Ralph also makes a great point; the figures that I gave were to hit the minimum recommended levels. Mr Wise and I live in the Low CEC region of Illinois and for us (speaking toward hay, as corn and soybeans differ) a desired P "range" is 50-70 ( I remembered incorrectly and stated 45 in the earlier post); at @25P, hay's yield is approx 40% of potential, at 40P its yield potential raises to 80%, at 50P its potential is @90%. The desired K range is 260-360. Hay in 140K ground is limited to @80% of its potential, is at or about 97% at 260k, and about 99% at 360K.

So, the way I understand it, you are limited to <25% of your hay yielding potential with your 8P soil.

For Type C, low CEC soil with a 5.6PH, 5.1 ton per acre is recommended of "typical" lime, plowed in to a depth of 9 inches. If not plowing, or not plowing as deep, reduce rate of lime.

As per the UofI, yields are "not dependent on P or K after 70 and 360 respectively; IE, there will be no gain in yield from more fertilizer.

73, Mark


----------



## jwise87 (Sep 16, 2015)

This has been very helpful guys. I went by my local FS yesterday to talk to them about how much N I should come back with now that I have taken my first cutting off and the crop specialist (who looked like the ink wasn't dry on his diploma) wanted me to put down 100 pounds urea and 25 pounds elemental sulfur. I came home and did a little reading on it and I am not so sure, especially since I just read Mark's post about accessing yield potential. According to what I read from the University of Kentucky in low fertility soils the crop will not be able to access the N beyond a certain point and they recommended 50# for a split application this time of year. I also wonder about the sulfur since he made that recommendation on the general idea that sulfur will be low do to lower emissions. However, no crop has been removed from this ground in ~20 years and it is literally within 2 miles of a strip mine that produced high sulfur coal. I am going to come back after my last cutting and hit it with the p and k to build it up but I wanted this N so I could get another cutting or two off of it. I only got about 300 bales, although since I had the baler set wrong they were HEAVY, off of the 15 acres I cut.


----------



## r82230 (Mar 1, 2016)

jwise87 Posted Today, 08:40 AM

~20 years and it is literally within 2 miles of a strip mine that produced high sulfur coal.
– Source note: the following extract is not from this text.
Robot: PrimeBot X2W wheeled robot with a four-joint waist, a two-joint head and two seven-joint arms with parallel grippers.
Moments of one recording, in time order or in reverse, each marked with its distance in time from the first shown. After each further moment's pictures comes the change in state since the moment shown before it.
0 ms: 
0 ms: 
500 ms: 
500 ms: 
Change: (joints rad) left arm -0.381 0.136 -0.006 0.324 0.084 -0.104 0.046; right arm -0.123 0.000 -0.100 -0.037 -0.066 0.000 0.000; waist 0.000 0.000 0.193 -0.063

I though the sulfur that we "received free" was from coal fired power plants emissions for years. And now that they have either closed the coal fired plants or add a scrubbers to remove the emissions, we are not receiving the free sulfur, anymore. Was I mislead (again)?

Someday, I might be smarter than a fifth grader, but apparently not today.


----------



## Mellow (Jun 22, 2015)

Sulfur is like nitrogen and moves in the soil structure so it needs to be applied every year or after every cutting if splitting. Also consider a little Boron which helps nutrient uptake. I spray a pint or quart/ac with my nitrogen. Your low CEC will also limit the amount of nutrients that the soil will be able to hold so applying too much will be a waste of money.


----------



## Vol (Jul 5, 2009)

25 pounds per acre of sulphur sounds about right....if you are hesistant, do a soil test for S and maybe a micro test. Here we apply sulphur every couple of years on average.

Regards, Mike


----------